__What you have to do__.
Go over the data and copy out each line with "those" in it.

[Stored dataset items]

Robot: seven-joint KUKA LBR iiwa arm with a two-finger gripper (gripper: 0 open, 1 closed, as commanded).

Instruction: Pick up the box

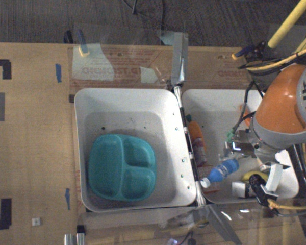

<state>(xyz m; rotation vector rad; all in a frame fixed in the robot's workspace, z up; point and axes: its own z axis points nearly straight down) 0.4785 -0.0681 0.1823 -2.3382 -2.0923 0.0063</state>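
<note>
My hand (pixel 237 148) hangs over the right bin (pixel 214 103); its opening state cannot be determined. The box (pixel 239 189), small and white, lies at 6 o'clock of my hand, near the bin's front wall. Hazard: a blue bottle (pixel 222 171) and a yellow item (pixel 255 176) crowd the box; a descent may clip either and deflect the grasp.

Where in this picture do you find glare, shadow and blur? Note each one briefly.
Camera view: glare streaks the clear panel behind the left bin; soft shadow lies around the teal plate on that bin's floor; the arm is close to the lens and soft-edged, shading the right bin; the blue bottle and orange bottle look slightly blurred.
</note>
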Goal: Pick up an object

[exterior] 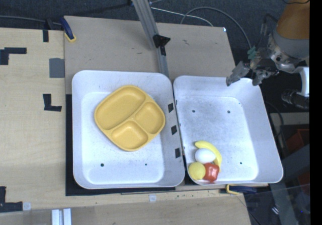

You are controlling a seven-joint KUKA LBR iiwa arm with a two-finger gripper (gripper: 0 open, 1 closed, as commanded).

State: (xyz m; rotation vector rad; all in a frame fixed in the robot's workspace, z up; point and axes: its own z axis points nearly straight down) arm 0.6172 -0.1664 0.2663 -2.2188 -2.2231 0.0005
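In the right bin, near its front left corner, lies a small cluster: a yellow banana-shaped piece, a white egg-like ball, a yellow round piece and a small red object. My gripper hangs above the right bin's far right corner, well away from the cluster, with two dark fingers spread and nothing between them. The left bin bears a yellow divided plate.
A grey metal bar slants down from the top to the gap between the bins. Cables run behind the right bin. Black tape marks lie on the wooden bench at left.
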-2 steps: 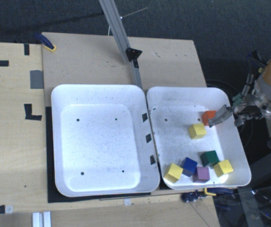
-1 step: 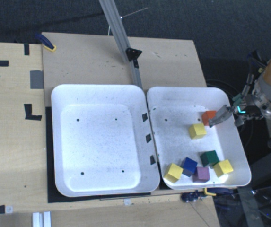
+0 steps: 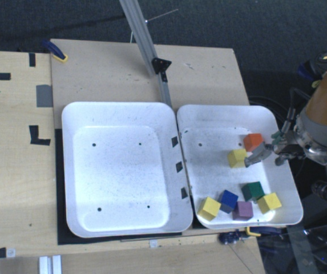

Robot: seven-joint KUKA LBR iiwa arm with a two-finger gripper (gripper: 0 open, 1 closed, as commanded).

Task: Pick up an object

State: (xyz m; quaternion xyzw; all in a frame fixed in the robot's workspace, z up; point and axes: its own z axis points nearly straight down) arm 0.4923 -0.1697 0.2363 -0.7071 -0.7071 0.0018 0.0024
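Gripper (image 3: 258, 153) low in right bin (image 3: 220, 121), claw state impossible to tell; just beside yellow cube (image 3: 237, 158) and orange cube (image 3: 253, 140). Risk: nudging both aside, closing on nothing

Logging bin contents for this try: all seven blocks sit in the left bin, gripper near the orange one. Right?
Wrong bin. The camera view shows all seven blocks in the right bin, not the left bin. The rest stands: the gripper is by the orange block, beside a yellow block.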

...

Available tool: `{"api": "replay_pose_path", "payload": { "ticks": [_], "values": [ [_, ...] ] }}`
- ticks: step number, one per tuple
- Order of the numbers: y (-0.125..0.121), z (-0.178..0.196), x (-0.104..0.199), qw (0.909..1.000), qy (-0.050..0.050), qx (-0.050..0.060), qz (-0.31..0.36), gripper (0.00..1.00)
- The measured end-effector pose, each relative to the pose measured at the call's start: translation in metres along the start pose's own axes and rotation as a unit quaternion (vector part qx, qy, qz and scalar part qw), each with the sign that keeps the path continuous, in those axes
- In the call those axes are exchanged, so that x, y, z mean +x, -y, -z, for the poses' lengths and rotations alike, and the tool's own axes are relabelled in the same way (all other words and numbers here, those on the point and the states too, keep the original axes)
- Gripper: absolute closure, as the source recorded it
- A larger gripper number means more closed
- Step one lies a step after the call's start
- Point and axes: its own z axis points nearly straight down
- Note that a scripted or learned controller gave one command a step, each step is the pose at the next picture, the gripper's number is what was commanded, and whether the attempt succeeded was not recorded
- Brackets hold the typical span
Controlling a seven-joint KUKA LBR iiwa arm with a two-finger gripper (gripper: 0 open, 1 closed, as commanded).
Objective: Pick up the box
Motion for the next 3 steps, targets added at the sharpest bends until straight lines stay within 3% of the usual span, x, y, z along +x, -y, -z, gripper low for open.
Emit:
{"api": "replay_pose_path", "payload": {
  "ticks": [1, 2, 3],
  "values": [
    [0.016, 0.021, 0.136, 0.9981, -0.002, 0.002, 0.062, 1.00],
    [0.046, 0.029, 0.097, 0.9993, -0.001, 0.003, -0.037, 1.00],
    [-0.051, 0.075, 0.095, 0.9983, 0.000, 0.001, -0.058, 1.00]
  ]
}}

__Answer to the exercise__.
- The measured end-effector pose, each relative to the pose measured at the call's start: translation in metres along the start pose's own axes and rotation as a unit quaternion (vector part qx, qy, qz and scalar part qw), each with the sign that keeps the path continuous, in those axes
- In the call those axes are exchanged, so that x, y, z mean +x, -y, -z, for the poses' lengths and rotations alike, and the tool's own axes are relabelled in the same way (all other words and numbers here, those on the point and the states too, keep the original axes)

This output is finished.